Programming Considerations for RSC Drivers

The following sections describe issues to consider when implementing a receive-segment coalescing (RSC)-capable miniport driver.

Responding to Queries for RSC Statistics

NDIS, overlying drivers, and user-mode applications use the OID_TCP_RSC_STATISTICS OID to get the RSC statistics of a miniport adapter. RSC-capable miniport drivers must support this OID.

Forwarded TCP Packets

The miniport driver shouldn't perform RSC on segments in TCP packets that aren't intended for the host but are being forwarded out on another interface.

The host TCP/IP stack will disable RSC on any interface that has forwarding enabled. Weak host forwarding does not affect RSC.

RSC Support for Lightweight Filters and MUX Intermediate Drivers

All NDIS 6.30 lightweight filter drivers must support receive packets that are larger than the link maximum transmission unit (MTU). For more information about segment size limits, see Indicating Coalesced Segments.

NDIS will disable RSC on an interface if any lightweight filter driver or MUX intermediate driver in the host stack is NDIS 6.20 or lower.

A MUX intermediate driver may disable RSC on an interface, even if the interface's NDIS version is 6.30 or higher.

Windows Filtering Platform (WFP) Inspection and Callout Drivers

WFP callout drivers provide additional filtering functionality by adding custom callout functions to the filter engine at one or more of the kernel-mode filtering layers. Callouts support deep inspection and packet as well as stream modification.

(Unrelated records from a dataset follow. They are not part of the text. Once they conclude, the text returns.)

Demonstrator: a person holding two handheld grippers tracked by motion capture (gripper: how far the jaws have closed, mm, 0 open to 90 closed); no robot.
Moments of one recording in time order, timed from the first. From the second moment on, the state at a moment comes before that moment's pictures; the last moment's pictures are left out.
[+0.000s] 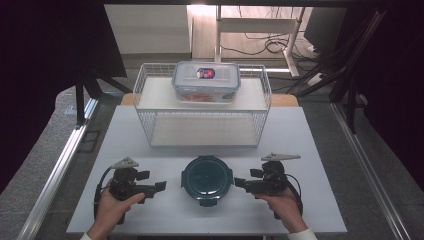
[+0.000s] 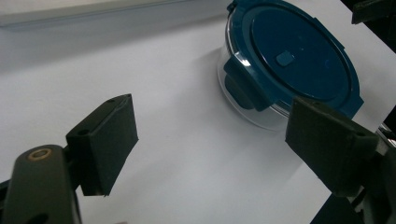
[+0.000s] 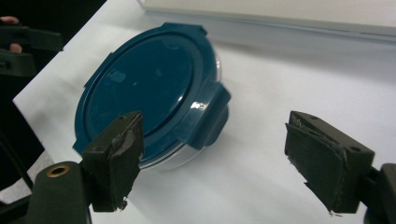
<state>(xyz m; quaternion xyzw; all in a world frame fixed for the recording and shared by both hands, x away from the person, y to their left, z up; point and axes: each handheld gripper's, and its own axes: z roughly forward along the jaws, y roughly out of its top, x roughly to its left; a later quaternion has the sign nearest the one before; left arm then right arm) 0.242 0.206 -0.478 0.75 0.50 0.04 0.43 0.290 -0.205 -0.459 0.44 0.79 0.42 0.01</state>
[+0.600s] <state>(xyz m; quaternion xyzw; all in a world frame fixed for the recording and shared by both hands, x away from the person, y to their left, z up) 0.262 0.193 -0.484 0.72 0.51 -0.03 0.46 0.297 -0.189 -0.470 0.45 0.78 0.44 -0.03</state>
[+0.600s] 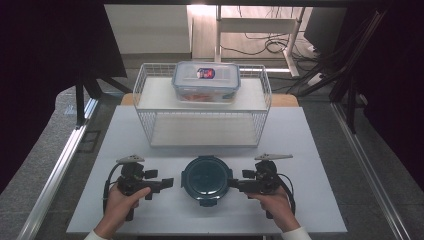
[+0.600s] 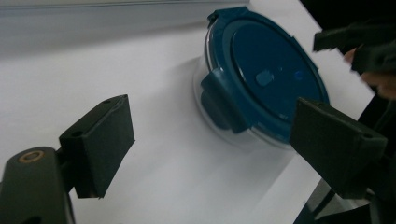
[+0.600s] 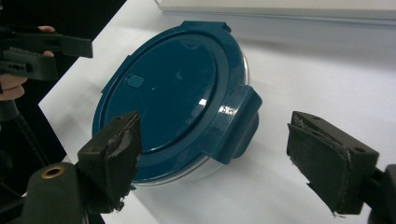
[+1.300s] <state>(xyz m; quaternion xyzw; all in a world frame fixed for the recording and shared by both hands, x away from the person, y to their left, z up) 0.287 0.156 -0.504 0.71 0.51 -0.11 0.46 0.310 -0.182 -0.488 0.47 0.76 0.43 -0.09</state>
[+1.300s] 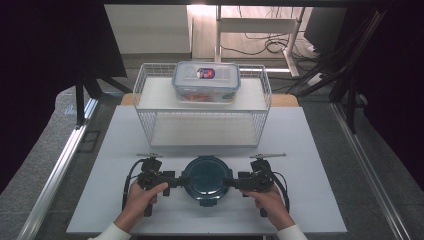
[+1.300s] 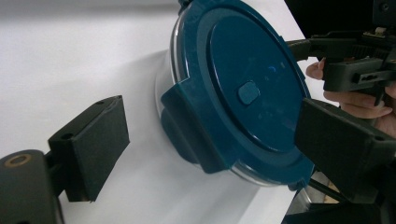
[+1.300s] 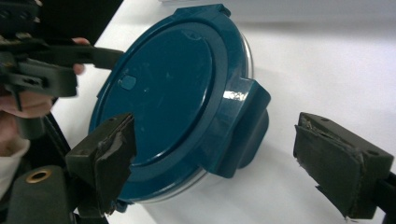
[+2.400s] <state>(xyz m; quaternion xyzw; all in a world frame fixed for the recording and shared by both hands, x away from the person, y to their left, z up) 0.289 0.141 -0.520 0.69 0.54 -0.18 0.45 0.319 -0.175 -0.507 0.52 0.71 0.44 -0.18</state>
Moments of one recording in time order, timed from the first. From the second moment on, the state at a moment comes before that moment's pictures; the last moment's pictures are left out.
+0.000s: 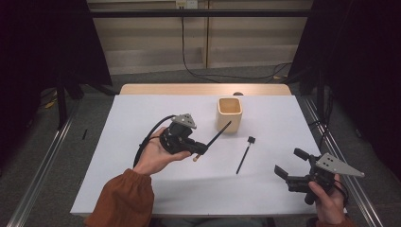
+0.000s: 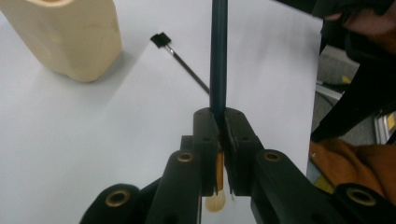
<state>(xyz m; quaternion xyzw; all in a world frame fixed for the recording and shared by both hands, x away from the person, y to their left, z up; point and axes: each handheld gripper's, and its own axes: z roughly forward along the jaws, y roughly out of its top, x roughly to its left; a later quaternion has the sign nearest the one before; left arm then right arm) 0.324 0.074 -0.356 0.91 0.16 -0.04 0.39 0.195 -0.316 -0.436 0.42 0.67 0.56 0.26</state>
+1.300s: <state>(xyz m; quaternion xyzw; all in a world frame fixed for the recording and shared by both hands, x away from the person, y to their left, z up) 0.333 0.054 -0.381 0.97 0.13 -0.08 0.16 0.196 -0.313 -0.437 0.41 0.68 0.56 0.24</state>
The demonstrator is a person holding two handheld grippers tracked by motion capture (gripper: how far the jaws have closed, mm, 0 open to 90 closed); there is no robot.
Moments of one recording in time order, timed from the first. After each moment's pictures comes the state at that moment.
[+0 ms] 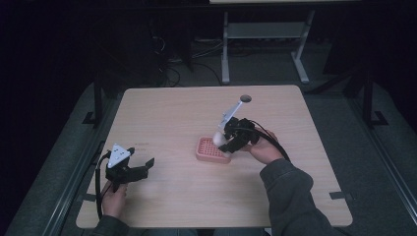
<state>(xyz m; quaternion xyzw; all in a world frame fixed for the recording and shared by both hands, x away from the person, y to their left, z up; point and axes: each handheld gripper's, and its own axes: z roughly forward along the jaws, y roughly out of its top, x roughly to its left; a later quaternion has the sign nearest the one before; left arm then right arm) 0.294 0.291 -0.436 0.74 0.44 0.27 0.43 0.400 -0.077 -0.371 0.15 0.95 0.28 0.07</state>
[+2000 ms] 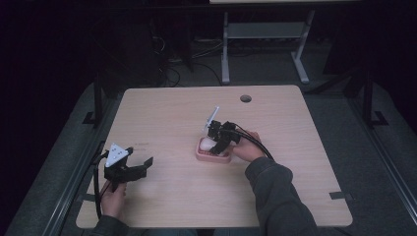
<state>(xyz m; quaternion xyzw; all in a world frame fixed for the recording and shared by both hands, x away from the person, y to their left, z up) 0.295 0.295 -0.435 0.73 0.44 0.27 0.44 0.428 -0.033 -0.416 0.16 0.96 0.20 0.06</state>
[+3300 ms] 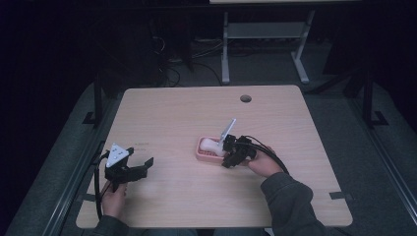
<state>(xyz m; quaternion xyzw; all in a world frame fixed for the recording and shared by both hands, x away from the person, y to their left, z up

WFP callout drivers may support handling of support receive packets that are larger than the link MTU. (For more information about packet size limits, see Tracking and Indicating Coalesced Segments.) Such WFP callout drivers should do the following:

  • Opt in during registration to handle large packets.

  • Set the callout driver flag as specified in the reference page for the FWPS_CALLOUT2 structure.

Whenever a callout driver that has not opted in to handle large packets is registered, WFP will notify TCP/IP in the context of the registration. As part of handling this notification, TCP/IP will disable RSC on the interface.

If there is active TCP traffic during callout registration, TCP/IP will notify WFP. WFP will delay calling the registered filters until RSC is disabled. This will protect callout drivers from large packets.